Chvrches, Barrowland Ballroom, Glasgow review - homecoming provides only intermittent thrills | reviews, news & interviews
Chvrches, Barrowland Ballroom, Glasgow review - homecoming provides only intermittent thrills
Chvrches, Barrowland Ballroom, Glasgow review - homecoming provides only intermittent thrills
The second night of the trio's Glasgow shows relied on a bombastic sound

Of all the Scottish bands to be name dropped at a Chvrches gig, the Bay City Rollers would be far down the list. Thankfully singer Lauren Mayberry was only citing the 70s group in reference to her tartan outfit, and not a surprise cover of “Shang-A-Lang”, but the Glasgow trio do share another similarity, in that they’ve proved to have considerable staying power in the pop world.
As Mayberry noted later in the set, the 10th anniversary of their debut album is approaching later this year, but this night, the second of two homecoming shows, was more focused around the present rather than a nostalgia trip.

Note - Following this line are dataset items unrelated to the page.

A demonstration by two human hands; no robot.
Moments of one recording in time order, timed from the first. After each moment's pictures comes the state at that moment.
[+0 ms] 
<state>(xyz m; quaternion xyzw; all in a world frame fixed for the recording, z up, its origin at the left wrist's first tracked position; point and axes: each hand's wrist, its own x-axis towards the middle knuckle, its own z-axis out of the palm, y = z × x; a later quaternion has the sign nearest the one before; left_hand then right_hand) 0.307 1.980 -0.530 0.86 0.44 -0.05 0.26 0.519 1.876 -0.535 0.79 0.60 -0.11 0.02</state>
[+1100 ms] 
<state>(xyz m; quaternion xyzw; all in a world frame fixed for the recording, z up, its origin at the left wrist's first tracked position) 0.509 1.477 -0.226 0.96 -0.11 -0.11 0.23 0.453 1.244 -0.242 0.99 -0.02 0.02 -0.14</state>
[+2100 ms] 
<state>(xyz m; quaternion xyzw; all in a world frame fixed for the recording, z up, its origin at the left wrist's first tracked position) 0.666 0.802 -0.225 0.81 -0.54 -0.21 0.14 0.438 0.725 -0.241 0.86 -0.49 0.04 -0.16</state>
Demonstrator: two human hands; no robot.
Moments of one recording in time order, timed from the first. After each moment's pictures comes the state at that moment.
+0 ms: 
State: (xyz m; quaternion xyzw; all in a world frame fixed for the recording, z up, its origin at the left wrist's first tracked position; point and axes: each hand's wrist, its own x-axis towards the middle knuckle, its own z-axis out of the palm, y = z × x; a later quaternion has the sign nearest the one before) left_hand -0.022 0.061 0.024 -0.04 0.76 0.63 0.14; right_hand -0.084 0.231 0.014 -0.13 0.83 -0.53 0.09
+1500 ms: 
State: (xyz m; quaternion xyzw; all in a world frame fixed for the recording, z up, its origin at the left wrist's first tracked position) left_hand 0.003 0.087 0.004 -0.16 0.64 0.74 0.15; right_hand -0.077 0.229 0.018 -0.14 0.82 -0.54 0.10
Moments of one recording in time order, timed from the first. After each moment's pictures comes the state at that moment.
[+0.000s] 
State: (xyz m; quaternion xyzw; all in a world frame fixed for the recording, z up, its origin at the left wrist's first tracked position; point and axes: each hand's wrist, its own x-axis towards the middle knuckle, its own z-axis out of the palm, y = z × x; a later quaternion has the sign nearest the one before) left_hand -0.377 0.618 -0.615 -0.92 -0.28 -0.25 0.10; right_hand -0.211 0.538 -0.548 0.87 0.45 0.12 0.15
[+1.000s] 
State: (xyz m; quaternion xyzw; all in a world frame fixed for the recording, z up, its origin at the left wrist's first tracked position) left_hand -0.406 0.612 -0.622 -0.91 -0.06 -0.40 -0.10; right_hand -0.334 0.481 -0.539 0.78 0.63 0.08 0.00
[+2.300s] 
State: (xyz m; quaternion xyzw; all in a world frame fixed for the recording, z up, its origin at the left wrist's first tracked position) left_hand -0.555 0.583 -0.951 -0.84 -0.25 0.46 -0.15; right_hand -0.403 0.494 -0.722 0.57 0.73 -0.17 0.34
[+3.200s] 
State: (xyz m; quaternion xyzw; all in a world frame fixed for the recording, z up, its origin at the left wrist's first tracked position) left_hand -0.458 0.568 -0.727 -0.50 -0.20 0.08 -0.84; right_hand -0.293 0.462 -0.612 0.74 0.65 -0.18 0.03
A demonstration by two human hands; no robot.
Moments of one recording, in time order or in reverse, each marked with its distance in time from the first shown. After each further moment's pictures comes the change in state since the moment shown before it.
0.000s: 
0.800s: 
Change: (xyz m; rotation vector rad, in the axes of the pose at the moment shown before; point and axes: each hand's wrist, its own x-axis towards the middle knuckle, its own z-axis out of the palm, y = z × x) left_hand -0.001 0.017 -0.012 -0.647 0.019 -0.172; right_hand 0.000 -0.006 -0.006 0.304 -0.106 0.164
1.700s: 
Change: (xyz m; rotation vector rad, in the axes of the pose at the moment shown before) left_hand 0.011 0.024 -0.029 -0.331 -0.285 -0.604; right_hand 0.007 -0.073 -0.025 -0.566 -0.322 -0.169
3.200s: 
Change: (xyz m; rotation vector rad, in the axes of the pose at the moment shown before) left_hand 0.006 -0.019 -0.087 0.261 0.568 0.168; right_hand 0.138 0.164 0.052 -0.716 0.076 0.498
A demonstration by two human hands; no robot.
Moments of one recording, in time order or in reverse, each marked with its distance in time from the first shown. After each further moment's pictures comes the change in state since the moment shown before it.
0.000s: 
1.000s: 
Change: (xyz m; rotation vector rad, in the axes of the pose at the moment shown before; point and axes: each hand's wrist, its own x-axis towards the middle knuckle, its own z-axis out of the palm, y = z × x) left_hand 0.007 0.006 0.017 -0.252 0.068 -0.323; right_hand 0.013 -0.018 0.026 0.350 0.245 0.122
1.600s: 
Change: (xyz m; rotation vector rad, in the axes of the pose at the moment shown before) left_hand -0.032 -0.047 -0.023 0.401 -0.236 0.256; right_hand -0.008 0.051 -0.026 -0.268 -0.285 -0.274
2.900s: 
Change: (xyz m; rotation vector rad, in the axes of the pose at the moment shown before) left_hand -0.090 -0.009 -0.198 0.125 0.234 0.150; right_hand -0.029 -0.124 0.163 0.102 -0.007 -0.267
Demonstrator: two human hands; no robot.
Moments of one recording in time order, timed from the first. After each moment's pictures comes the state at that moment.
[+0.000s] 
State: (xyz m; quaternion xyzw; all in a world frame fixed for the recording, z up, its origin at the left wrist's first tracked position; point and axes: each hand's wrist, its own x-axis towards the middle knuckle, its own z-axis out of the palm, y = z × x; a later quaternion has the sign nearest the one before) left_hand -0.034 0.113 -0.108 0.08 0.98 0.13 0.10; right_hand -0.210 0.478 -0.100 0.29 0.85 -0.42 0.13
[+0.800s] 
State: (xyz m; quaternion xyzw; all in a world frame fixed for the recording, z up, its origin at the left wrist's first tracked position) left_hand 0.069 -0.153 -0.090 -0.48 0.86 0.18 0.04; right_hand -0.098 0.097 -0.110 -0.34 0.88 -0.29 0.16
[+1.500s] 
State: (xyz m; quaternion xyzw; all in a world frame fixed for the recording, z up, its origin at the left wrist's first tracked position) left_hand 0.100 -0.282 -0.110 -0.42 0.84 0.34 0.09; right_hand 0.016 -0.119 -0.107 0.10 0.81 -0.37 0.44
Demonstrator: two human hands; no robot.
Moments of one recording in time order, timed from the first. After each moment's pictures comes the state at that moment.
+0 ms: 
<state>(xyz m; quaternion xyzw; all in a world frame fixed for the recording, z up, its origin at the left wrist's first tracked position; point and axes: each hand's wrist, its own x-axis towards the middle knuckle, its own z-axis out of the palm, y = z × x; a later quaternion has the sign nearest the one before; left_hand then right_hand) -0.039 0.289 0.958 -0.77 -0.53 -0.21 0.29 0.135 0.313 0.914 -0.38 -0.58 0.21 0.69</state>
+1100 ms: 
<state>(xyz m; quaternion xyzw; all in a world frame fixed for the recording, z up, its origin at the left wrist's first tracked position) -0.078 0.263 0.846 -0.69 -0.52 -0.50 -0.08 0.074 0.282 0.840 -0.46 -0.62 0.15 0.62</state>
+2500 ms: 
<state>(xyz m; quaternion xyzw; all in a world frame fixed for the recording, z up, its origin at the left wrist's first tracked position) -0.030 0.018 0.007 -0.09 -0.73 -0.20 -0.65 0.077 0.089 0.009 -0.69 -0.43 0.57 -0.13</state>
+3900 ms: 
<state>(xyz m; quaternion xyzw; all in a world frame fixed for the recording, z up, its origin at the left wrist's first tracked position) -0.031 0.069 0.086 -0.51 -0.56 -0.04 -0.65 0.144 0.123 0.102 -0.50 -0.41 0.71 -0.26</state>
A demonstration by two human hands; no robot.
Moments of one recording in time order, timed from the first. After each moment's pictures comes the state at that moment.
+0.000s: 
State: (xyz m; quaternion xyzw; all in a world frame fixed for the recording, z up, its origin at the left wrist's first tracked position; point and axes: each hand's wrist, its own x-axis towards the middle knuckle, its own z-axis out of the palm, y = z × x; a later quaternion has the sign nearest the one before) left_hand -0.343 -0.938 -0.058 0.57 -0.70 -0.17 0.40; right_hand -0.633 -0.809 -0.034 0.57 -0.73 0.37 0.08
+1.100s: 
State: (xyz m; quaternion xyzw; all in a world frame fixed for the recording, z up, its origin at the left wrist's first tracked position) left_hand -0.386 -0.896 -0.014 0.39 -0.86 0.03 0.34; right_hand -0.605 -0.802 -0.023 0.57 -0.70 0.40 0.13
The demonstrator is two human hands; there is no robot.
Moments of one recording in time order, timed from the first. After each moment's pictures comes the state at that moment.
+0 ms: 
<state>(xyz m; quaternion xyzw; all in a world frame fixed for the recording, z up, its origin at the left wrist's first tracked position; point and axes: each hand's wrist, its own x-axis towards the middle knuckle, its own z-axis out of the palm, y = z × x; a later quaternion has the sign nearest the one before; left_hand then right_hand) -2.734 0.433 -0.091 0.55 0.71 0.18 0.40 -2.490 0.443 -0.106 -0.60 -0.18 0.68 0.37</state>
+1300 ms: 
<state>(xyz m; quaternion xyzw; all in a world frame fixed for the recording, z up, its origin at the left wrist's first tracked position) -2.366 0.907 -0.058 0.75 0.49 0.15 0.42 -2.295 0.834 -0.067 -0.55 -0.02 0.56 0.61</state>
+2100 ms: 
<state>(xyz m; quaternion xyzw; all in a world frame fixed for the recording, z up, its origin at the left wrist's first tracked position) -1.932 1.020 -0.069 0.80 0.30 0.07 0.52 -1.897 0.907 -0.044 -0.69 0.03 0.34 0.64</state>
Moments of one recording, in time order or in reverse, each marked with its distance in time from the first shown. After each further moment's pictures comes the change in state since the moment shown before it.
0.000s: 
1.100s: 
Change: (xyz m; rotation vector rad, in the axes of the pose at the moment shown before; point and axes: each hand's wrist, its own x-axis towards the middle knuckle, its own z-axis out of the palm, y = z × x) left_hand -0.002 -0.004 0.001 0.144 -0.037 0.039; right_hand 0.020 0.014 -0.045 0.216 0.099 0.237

That meant the bulk of the set was drawn from their most recent record “Screen Violence”, the horror tinged offering that inspired Mayberry’s second costume of the evening, which combined a T-shirt reading Final Girl and a dollop of fake blood substantial enough to suggest she’d been at prom with Carrie.
The style even extended to John Carpenter’s eerily atmospheric Halloween theme being rolled out during the break between support act Dead Pony and Chvrches themselves taking the stage, but sadly atmosphere, of any sort, was missing from the early stages of the show itself. Whether it was the Sunday night setting or the sheer unrelenting warmth inside the Barrowland venue, there was a muted reaction to the first handful of songs.
That reaction was arguably deserved to the more generic synth pop the group play, such as “Forever”, but the more dynamic “Bury It”, all stabbing synths and virulent red light, or a skyscraper sized “How Not To Drown” were mostly greeted with occasional hands being thrown in the air and then quickly withdrawn as if spooked by the noise.
However the band soldiered on like Michael Myers when he’s pursuing poor Laurie Strode. That meant whipping up the crowd fell to Mayberry, as while baseball cap wearing multi instrumentalists Iain Cook and Martin Doherty would pop forward to bob their heads around, the dynamism of the gig was firmly focused around her. She was up to the task, whether twirling from side to side like a runaway spinning top on the opening “He Said She Said”, or posing with the microphone stand above her, as if a warrior standing above a vanquished foe.
Slowly, it started to have an effect. “Science/Visions”, a deeper cut from their debut, throbbed with clubby energy, and the sharp pop of “Recover” was as sleek as ever, while the encore finally saw emotions unleased and the dance floor bouncing wildly to a one two punch of “The Mother We Share” and a gleeful “Clearest Blue” that pulsed with hedonism.
Yet that untamed spirit hadn’t been present quite enough throughout the evening. Perhaps it was the well-structured video backdrop of continual videos that felt a little too smooth, the bombastic bluntness of arena targeting efforts such as “Miracle”, or the odd run of the mill number but the set drifted too often. It was a night of intermittent thrills, rather than relentless excitement.